In this paper, we proposed the metamaterial system that implements a cavity mode at a low frequency to localize vibration energy inside the cavity at various frequencies. We designed the metamaterial unit cell consisting of the hollow cylindrical shaped mass and bow-tie shaped spring to realize a broad and low-frequency bandgap based on the analysis of flexural wave propagation using the extended mass-spring system. With this unit cell design, the broad and low-frequency from 522 to 3117 Hz bandgap is obtained. Consequently, the cavity modes of the various frequencies, 2184 Hz, 1429 Hz, 962 Hz, 751 Hz, and 589 Hz for L = 60 mm, 80 mm, 100 mm, 120 mm, and 140 mm, are experimentally obtained by simply adjusting the cavity length without changing the unit cell design at a low-frequency regime. In addition, we found the way to optimize the cavity’s performance by using the evanescent coupling with the side beams. Accordingly, the side beam is added to the metamaterial to enhance the amplification of the cavity mode. The resonance of the side beam can be transferred to the cavity across the bandgap as an evanescent mode. Based on this, the amplification performance of the cavity mode can be improved with the side beam of the proper length. As a result, very large displacement amplifications, 110.06, 18.81, 106.02, 42.36, and 52.79, are experimentally observed for cavity length L = 60 mm, 80 mm, 100 mm, 120 mm and 140 mm with the side beam of length 3 mm, 7 mm, 12 mm, 17 mm, and 22 mm.
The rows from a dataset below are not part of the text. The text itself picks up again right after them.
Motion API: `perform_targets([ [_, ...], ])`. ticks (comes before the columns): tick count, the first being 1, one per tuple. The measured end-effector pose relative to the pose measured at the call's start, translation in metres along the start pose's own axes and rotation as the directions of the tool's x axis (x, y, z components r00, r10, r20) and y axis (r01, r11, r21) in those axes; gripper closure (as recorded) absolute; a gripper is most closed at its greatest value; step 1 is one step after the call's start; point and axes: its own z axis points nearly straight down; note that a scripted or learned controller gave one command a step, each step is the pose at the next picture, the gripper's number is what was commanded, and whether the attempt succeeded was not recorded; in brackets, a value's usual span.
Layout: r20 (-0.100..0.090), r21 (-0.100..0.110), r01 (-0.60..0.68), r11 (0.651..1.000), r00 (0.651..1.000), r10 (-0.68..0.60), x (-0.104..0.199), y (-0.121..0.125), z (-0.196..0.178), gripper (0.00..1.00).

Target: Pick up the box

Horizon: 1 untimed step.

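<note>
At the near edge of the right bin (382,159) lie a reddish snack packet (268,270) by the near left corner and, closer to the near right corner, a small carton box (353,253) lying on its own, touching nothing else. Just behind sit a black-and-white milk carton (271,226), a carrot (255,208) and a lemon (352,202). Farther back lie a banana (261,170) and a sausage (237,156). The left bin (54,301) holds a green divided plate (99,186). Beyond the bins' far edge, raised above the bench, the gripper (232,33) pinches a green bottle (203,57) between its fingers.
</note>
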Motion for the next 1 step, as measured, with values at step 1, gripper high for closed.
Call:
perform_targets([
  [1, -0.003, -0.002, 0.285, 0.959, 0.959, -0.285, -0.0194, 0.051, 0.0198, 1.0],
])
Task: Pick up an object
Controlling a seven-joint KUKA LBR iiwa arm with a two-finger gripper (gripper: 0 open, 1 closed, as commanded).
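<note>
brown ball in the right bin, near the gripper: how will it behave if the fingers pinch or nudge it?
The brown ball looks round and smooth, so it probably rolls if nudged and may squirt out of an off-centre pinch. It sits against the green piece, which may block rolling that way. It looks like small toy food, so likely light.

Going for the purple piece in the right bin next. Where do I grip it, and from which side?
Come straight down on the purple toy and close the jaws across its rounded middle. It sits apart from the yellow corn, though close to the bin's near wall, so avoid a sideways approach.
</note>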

Our metamaterial system provides a method for easily achieving a cavity mode at the desired frequency based on the broad bandgap. Due to the broad bandgap, the cavity mode frequency can be easily shifted by adjusting the cavity length. In the previous works, which mainly focused on a single cavity mode frequency, the cavity mode should have a unit cell design to have the bandgap covering itself. However, in this work, the broad bandgap, which allows the cavity mode to have various frequencies without concern about the bandwidth, is obtained through the hollow cylindrical mass and bow-tie shape spring. Furthermore, the effect of the side beam on the metamaterial cavity mode is investigated. It is revealed that the amplified vibration by the resonance of the side beam can be transferred to the cavity, and it can be utilized for enhancing the performance of the cavity mode for vibration localizing. Consequently, based on these two findings, one may obtain a cavity mode at the desired frequency by adjusting cavity length and may improve the amplification by optimizing the side beam length. This framework could be a guideline for utilizing the cavity mode for the vibration application.